Lutowy wzrost polskich akcji wyniósł je z powrotem na czoło tabeli

W styczniu znalazło się wielu niedowiarków, którzy realizowali szybie zyski z polskich akcji. W kolejnym miesiącu GPW jednak wróciła do zwyżek, a fundusze polskich akcji na najwyższe miejsca w zestawieniu miesięcznych wyników. Zawiodły niektóre produkty dłużne.

Publikacja: 06.03.2024 06:00

Lutowy wzrost polskich akcji wyniósł je z powrotem na czoło tabeli

Foto: Fotorzepa, Robert Gardziński

W styczniu polskie akcje zrobiły sobie krótką przerwę w zwyżkach, ale w lutym zachowanie głównych indeksów GPW znów przypominało to, co działo się w ostatnim kwartale zeszłego roku. Dzięki temu fundusze polskich akcji ponownie zagościły na czołowych miejscach tabeli wyników miesięcznych. Słabiej jednak zaprezentowały się fundusze obligacji długoterminowych, na których odbiły się zwyżki rentowności (spadki cen) papierów skarbowych.

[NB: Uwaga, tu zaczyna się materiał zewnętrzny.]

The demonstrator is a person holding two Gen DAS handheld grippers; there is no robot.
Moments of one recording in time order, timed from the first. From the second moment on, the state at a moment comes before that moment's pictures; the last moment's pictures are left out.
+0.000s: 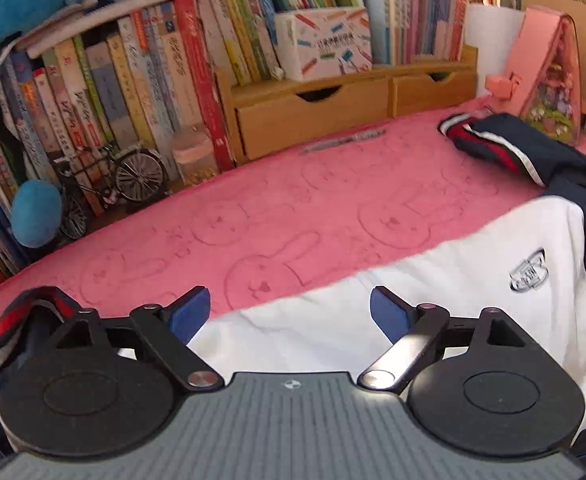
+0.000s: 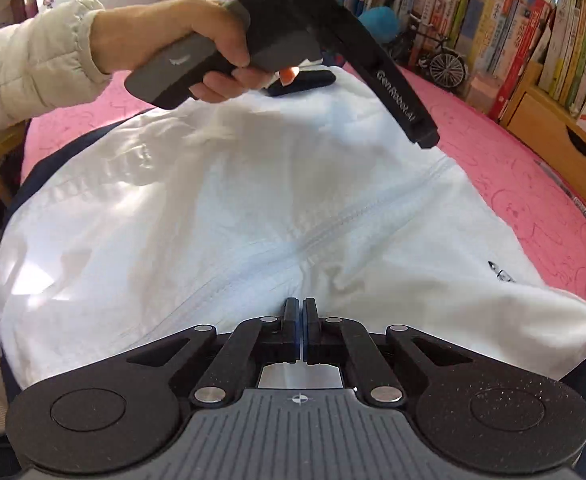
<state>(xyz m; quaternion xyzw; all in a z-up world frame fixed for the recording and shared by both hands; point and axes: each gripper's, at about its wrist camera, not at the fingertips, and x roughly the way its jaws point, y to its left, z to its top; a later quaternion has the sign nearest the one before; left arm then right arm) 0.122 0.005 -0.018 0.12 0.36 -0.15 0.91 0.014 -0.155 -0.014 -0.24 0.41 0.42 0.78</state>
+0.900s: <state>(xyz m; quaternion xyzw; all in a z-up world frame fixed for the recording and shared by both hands) -0.028 0.036 -0.046 0.11 0.32 -0.28 0.90 0.071 -0.131 0.026 -0.19 0.35 0.47 0.79</state>
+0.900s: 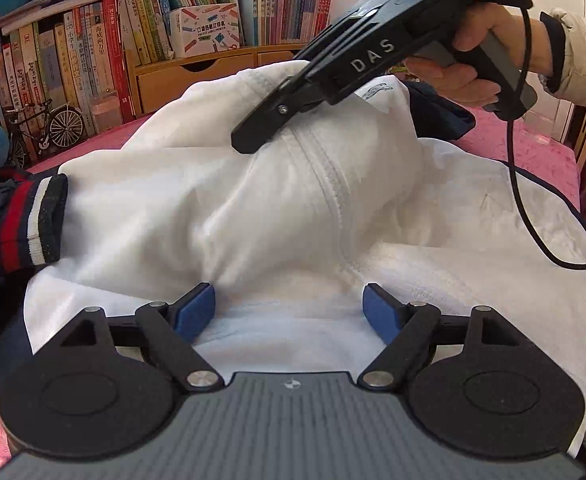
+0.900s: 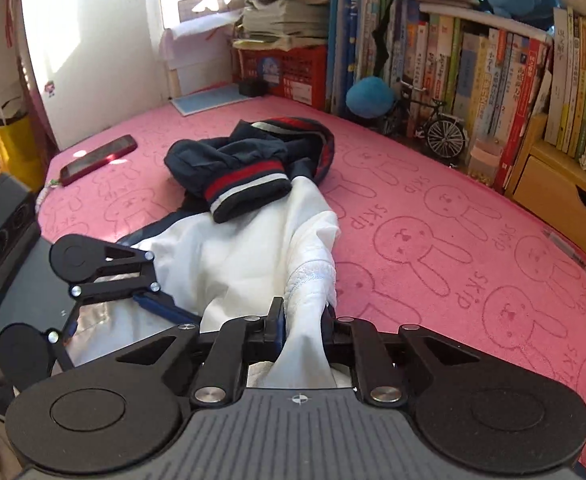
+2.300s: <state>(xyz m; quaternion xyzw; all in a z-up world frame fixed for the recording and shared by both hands) -0.052 0.050 -0.048 0.09 0.32 -0.23 0.91 -0.006 -0.162 0.005 -0.27 0.45 0.43 0.73</state>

Część funduszy dłużnych pod kreską

Fundusze dłużne w styczniu zebrały łącznie 4,2 mld zł nowych wpłat i był to najlepszy pod względem sprzedaży miesiąc od lat. W takim przypadku niektórym inwestorom może zapalić się lampka ostrzegawcza. Klienci stawiali jednak przeważnie na obligacje krótkoterminowe i była to bardzo dobra decyzja – w lutym produkty oparte na tego rodzaju papierach wciąż radziły sobie bardzo dobrze, rosnąc przeciętnie – w zależności od podkategorii – od 0,6 do 0,7 proc., podwajając w ten sposób stopy zwrotu od początku roku.

Fundusze papierów długoterminowych z kolei, które od pięciu miesięcy cieszą się ograniczonym zainteresowaniem (we wrześniu i w październiku zeszłego roku nawet przeważały w nich umorzenia), tym razem znalazły się najczęściej pod kreską. Najsłabsze tego typ produkty traciły w lutym po 0,58 proc., a pojedyncze fundusze papierów długoterminowych znalazły się pod kreską, licząc od początku roku – wynika z danych Analizy.pl.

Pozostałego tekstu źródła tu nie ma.